### The task
Reproduce exactly the lines that run from the start of the records below to the line with "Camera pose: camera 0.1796", inclusive.

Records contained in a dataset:
----
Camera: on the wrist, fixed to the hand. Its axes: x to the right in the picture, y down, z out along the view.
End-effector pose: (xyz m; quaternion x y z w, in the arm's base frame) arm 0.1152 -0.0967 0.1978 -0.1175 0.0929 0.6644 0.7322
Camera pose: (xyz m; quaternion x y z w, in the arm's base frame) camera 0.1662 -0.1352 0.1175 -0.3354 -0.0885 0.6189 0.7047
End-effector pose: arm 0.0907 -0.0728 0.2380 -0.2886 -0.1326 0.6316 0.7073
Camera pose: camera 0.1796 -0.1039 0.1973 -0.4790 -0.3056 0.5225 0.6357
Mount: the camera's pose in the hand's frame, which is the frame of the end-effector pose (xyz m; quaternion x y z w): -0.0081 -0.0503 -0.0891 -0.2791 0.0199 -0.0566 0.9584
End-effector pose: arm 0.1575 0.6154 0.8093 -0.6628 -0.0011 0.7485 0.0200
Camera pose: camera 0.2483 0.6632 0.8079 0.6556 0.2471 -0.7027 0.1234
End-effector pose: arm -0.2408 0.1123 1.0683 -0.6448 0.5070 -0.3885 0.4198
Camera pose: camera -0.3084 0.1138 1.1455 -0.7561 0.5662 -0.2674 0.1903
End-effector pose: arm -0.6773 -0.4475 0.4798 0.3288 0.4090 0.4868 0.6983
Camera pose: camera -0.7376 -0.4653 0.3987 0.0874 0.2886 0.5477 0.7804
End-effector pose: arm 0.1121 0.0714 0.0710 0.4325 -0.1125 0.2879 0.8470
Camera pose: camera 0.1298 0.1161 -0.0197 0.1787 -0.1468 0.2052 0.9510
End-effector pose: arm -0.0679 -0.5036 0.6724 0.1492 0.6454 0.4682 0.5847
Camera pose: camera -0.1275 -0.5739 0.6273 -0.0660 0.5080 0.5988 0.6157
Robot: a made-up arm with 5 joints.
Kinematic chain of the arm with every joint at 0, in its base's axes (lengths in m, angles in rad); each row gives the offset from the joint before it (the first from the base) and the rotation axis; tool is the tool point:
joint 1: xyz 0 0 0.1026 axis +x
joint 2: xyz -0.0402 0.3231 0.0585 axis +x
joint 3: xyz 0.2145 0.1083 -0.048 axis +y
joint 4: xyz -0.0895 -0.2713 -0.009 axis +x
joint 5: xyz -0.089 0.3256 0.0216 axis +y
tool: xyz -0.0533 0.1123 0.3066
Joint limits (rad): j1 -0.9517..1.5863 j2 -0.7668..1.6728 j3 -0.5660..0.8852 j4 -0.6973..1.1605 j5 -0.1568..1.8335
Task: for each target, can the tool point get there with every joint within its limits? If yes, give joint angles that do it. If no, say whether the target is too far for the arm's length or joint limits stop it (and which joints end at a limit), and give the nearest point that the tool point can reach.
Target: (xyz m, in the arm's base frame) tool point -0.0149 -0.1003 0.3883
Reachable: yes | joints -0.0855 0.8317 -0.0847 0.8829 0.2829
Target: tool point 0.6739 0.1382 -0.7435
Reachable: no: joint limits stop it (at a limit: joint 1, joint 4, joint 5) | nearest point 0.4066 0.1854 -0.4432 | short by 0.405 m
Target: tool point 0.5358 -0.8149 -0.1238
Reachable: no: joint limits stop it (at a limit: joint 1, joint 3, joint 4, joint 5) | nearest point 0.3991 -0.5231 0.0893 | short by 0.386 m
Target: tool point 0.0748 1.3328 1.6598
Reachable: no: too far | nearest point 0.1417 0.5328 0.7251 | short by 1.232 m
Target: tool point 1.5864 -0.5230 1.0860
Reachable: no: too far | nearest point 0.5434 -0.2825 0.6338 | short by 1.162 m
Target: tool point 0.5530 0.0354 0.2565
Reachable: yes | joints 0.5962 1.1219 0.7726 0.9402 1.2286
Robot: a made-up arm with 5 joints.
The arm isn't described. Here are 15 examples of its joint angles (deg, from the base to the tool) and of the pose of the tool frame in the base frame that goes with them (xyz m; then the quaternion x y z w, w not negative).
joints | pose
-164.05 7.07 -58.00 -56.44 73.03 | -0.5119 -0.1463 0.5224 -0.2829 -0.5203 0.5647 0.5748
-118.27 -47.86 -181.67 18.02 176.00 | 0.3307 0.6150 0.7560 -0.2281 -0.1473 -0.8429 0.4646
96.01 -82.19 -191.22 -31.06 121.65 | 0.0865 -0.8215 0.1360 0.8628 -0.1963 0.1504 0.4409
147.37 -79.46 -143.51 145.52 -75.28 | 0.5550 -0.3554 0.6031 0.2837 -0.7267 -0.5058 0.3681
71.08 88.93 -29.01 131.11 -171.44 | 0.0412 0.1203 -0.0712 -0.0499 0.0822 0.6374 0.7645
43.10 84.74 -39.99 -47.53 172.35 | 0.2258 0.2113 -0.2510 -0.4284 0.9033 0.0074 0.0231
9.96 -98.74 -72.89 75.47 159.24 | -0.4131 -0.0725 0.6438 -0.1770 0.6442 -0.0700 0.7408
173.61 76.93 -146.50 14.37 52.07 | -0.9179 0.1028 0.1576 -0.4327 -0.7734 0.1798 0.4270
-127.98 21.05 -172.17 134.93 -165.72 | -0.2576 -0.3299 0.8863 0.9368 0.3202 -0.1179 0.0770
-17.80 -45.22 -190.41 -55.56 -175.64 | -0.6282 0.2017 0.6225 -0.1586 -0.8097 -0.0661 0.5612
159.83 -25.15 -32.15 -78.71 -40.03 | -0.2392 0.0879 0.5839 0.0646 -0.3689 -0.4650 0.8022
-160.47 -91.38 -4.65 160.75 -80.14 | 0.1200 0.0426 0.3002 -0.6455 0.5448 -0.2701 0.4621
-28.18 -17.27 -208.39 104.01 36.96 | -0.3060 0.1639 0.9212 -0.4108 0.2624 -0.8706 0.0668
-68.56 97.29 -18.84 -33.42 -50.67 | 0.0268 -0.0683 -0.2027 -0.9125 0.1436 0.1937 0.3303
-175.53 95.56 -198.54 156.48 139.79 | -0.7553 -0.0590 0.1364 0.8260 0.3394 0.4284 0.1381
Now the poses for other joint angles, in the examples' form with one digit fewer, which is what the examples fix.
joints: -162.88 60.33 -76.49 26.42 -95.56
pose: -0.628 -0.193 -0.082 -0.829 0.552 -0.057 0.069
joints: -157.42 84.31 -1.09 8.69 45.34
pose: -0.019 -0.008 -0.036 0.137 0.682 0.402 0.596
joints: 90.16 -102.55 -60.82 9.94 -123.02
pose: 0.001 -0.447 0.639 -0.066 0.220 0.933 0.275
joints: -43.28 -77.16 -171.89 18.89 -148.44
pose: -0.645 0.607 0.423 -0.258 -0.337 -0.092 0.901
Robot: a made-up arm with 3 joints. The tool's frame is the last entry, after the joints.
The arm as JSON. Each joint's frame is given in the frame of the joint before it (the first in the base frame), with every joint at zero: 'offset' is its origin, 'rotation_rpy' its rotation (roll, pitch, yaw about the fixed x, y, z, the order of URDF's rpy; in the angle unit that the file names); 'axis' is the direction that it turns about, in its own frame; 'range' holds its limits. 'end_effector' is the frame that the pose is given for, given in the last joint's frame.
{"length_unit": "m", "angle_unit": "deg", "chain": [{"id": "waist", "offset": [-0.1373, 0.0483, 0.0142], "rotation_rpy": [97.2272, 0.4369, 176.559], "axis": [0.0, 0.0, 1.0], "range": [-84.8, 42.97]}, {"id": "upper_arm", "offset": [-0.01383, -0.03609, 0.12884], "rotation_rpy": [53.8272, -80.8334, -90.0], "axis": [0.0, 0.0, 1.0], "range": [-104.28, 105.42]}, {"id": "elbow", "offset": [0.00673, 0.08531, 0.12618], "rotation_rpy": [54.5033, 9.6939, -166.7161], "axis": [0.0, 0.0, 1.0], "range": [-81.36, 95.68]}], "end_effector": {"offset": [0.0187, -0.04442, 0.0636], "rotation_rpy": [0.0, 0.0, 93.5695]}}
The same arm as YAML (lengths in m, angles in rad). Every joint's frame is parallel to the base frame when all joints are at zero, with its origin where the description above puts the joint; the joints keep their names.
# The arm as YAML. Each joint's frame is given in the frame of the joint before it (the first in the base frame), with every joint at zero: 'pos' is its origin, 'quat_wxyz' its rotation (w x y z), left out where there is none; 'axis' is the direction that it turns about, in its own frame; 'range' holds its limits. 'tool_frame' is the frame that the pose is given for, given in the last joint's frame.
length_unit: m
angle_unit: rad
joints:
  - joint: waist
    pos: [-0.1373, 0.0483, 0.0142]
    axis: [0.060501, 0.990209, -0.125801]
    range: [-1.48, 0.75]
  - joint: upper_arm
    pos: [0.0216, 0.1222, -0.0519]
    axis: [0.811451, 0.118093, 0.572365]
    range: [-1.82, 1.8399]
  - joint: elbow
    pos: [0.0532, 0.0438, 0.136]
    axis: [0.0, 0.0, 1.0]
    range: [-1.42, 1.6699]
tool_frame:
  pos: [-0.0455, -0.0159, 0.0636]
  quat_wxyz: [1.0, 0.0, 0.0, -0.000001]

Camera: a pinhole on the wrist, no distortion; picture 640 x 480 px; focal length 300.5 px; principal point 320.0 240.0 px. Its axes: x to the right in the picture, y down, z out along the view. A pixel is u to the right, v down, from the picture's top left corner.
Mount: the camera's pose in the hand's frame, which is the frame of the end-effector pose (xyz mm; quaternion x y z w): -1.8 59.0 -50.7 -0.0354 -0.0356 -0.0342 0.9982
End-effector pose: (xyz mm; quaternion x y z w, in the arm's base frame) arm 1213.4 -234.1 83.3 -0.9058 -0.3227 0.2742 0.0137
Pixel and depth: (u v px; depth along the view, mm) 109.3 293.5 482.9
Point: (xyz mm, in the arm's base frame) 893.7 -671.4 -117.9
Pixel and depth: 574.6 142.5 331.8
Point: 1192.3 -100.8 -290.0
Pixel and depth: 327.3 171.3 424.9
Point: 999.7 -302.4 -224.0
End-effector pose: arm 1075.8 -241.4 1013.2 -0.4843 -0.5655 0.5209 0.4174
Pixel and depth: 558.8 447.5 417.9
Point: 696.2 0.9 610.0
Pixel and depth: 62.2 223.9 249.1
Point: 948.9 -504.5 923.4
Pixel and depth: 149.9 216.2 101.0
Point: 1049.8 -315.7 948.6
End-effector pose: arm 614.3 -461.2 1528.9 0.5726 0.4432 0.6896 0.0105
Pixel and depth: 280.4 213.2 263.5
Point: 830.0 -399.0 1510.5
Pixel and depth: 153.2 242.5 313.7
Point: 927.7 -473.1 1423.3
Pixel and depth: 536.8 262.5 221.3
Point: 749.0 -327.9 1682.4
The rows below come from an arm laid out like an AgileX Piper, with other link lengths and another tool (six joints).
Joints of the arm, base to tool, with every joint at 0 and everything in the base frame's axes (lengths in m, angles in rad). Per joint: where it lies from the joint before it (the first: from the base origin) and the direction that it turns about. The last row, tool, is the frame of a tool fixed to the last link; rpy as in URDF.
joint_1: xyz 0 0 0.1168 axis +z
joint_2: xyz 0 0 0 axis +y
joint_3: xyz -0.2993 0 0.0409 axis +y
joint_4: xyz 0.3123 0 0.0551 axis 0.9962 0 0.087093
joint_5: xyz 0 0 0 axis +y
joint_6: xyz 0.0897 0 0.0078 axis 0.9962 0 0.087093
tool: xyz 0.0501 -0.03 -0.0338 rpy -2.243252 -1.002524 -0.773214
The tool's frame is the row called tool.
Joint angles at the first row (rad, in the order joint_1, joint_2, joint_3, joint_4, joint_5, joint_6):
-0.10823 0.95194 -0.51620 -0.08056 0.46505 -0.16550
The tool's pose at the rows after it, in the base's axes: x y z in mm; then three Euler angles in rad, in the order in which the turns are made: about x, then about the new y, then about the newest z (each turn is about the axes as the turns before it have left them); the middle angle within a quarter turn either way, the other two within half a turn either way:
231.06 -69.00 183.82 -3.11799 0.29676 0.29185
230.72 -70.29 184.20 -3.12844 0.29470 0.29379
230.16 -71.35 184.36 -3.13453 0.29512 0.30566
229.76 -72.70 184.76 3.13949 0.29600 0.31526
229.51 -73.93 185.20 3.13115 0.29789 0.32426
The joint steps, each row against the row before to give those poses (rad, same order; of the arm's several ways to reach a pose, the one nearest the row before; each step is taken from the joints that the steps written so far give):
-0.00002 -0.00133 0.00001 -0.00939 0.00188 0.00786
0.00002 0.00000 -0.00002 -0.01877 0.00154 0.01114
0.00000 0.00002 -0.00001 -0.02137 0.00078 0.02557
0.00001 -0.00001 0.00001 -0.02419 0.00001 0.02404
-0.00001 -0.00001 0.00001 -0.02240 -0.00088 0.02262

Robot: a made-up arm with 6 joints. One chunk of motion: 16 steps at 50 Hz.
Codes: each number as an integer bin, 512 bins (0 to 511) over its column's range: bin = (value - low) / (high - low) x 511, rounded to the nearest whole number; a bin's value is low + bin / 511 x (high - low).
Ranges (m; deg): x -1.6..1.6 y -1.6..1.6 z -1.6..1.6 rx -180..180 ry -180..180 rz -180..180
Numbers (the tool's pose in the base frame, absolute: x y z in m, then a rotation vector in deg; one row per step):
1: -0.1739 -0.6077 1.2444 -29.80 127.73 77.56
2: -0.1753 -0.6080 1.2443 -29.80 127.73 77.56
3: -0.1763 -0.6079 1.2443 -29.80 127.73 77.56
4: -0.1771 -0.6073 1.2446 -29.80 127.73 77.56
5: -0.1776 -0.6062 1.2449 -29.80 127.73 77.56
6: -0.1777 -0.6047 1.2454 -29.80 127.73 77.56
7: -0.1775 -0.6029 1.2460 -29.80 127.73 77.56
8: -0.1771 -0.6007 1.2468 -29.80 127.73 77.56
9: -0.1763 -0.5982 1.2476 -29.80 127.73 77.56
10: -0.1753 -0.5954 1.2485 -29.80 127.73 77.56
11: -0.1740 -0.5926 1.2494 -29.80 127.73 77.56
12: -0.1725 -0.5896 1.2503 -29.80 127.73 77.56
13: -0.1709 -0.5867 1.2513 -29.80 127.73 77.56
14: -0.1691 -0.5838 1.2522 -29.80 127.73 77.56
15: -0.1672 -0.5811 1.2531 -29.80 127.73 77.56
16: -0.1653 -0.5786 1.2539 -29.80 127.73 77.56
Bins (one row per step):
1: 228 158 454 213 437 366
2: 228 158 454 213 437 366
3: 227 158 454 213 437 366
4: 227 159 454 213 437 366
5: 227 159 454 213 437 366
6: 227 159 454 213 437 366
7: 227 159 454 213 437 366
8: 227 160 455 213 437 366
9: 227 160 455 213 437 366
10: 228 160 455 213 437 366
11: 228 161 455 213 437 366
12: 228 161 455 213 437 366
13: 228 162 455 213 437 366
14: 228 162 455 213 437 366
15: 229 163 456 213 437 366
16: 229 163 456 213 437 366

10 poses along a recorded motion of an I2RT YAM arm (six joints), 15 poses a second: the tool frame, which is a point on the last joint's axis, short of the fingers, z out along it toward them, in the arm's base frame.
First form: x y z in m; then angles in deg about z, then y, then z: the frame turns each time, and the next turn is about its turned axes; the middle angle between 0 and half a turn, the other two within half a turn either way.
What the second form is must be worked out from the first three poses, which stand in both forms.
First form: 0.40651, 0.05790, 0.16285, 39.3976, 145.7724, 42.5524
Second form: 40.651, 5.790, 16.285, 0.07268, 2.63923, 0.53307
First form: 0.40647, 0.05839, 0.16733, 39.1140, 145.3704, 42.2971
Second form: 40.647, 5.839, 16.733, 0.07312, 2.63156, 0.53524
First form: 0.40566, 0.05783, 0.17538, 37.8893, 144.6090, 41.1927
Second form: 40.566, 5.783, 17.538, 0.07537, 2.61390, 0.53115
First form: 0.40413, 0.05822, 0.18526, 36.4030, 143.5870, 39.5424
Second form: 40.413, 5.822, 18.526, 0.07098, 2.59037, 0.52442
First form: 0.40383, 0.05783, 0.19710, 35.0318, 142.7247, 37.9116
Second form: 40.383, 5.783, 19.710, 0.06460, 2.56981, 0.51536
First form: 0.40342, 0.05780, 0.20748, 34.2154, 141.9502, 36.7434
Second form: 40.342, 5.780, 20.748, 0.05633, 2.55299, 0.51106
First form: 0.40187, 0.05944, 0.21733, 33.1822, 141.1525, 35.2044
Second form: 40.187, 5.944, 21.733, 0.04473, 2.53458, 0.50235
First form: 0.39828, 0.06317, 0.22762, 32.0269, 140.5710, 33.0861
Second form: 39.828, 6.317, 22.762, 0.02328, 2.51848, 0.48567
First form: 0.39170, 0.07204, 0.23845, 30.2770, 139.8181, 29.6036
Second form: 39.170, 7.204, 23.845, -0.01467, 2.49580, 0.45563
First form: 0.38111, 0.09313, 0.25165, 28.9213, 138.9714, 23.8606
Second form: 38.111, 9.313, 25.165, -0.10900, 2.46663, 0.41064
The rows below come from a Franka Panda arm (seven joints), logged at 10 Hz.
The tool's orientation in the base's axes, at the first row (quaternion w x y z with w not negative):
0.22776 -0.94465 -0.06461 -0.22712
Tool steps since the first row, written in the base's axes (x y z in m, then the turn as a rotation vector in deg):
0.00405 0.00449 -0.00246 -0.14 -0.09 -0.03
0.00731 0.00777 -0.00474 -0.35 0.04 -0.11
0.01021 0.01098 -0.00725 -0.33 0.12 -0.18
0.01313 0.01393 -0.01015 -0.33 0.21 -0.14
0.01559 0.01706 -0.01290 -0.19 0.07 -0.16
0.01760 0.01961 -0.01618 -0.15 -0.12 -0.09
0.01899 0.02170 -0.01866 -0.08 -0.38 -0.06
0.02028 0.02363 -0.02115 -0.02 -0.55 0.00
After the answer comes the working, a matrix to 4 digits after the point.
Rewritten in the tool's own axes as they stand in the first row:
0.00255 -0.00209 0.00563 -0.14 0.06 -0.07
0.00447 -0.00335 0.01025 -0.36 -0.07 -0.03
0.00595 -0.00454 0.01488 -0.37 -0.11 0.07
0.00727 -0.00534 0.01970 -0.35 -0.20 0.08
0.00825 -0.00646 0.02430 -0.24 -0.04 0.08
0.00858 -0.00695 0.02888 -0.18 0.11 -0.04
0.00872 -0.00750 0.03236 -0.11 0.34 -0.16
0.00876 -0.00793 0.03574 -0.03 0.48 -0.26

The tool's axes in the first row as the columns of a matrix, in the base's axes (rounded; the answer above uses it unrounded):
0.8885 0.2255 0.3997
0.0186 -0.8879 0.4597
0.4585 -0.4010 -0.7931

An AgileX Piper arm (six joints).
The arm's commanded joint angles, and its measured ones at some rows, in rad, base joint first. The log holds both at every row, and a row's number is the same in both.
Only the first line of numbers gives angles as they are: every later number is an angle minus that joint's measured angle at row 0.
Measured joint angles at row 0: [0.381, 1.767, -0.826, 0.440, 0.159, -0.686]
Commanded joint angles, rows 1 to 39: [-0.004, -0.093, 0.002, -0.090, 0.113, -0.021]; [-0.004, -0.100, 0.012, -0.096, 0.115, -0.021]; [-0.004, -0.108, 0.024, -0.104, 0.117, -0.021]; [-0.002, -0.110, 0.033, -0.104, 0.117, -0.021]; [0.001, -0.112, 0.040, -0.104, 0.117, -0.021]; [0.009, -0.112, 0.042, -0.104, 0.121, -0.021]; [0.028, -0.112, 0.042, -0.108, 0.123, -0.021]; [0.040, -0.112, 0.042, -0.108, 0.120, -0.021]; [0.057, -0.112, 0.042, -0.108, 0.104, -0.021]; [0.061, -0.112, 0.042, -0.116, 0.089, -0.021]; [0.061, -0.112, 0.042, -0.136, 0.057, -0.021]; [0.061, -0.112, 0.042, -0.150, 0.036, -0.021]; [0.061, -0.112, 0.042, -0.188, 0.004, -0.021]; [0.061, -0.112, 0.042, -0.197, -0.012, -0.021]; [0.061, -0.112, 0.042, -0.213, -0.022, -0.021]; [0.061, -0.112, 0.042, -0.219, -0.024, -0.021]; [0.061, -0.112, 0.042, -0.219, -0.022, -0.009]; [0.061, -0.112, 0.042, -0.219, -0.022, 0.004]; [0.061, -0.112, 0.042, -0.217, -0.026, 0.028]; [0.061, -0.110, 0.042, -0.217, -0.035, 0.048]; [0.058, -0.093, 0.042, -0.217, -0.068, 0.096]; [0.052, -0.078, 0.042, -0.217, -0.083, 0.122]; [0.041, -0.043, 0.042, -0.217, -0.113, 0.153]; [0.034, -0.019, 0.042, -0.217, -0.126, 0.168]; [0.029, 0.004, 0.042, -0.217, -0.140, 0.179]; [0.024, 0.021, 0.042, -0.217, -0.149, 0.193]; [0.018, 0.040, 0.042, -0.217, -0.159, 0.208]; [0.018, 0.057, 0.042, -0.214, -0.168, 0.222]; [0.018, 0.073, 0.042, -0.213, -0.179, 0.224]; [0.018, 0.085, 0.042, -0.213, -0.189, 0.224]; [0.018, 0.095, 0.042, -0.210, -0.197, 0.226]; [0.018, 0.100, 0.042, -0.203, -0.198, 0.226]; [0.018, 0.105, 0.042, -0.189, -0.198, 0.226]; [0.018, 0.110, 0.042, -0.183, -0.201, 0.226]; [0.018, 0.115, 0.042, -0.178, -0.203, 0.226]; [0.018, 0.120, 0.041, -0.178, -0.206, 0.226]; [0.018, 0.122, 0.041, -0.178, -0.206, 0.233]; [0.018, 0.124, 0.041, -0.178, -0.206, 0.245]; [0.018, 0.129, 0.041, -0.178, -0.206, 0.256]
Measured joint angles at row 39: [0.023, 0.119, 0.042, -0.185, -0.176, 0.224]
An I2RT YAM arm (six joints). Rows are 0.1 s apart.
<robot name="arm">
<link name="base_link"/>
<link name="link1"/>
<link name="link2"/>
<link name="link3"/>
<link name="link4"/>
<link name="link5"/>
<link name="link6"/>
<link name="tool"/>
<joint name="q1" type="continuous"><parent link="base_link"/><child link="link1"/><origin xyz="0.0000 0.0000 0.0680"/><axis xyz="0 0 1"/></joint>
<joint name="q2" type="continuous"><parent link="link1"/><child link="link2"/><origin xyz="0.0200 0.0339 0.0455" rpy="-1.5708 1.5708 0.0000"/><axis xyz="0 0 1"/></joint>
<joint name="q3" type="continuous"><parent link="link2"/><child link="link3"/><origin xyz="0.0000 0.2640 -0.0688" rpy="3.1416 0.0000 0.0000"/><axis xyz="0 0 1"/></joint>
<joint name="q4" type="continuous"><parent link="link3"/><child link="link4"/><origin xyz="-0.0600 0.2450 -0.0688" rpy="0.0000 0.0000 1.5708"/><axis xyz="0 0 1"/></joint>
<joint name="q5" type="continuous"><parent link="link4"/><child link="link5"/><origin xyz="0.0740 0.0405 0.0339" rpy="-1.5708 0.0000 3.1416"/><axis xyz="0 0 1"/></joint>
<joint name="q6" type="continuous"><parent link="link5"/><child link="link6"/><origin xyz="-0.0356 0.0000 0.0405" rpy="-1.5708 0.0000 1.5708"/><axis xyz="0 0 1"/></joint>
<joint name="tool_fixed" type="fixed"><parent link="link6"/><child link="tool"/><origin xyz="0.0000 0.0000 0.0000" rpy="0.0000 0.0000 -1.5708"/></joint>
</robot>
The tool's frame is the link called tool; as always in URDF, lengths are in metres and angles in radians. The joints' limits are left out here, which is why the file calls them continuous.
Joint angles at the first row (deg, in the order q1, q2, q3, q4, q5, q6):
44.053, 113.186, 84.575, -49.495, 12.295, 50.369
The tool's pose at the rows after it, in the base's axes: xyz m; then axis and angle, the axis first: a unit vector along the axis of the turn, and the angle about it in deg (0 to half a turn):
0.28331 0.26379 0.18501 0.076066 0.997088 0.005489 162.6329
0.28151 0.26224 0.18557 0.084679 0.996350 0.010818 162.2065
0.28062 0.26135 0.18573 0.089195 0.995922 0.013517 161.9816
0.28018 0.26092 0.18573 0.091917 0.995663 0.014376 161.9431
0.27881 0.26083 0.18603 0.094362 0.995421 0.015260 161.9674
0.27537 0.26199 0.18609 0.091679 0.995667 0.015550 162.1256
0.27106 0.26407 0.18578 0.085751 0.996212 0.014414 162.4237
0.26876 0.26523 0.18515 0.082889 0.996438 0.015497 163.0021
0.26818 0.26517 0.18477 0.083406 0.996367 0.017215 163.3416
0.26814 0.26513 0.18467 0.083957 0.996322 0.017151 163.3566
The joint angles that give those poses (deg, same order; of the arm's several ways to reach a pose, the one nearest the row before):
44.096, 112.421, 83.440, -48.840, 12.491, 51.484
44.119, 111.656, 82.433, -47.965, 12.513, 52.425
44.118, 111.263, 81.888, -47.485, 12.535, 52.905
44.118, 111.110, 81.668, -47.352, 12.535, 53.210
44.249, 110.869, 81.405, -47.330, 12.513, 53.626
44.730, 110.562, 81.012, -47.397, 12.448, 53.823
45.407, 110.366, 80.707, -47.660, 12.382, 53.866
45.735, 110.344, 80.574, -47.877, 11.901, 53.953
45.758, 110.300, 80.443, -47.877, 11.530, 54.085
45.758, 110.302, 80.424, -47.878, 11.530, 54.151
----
### Exercise result
Camera: on the wrist, fixed to the hand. Its axes: x to the right in the picture, y down, z out along the view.
End-effector pose: (xyz m; quaternion x y z w, in the arm's base frame) arm 0.1152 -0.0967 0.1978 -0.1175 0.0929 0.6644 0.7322
Camera pose: (xyz m; quaternion x y z w, in the arm's base frame) camera 0.1662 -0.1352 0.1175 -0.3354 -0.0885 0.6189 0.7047
End-effector pose: arm 0.0907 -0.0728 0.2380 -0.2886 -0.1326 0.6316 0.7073
Camera pose: camera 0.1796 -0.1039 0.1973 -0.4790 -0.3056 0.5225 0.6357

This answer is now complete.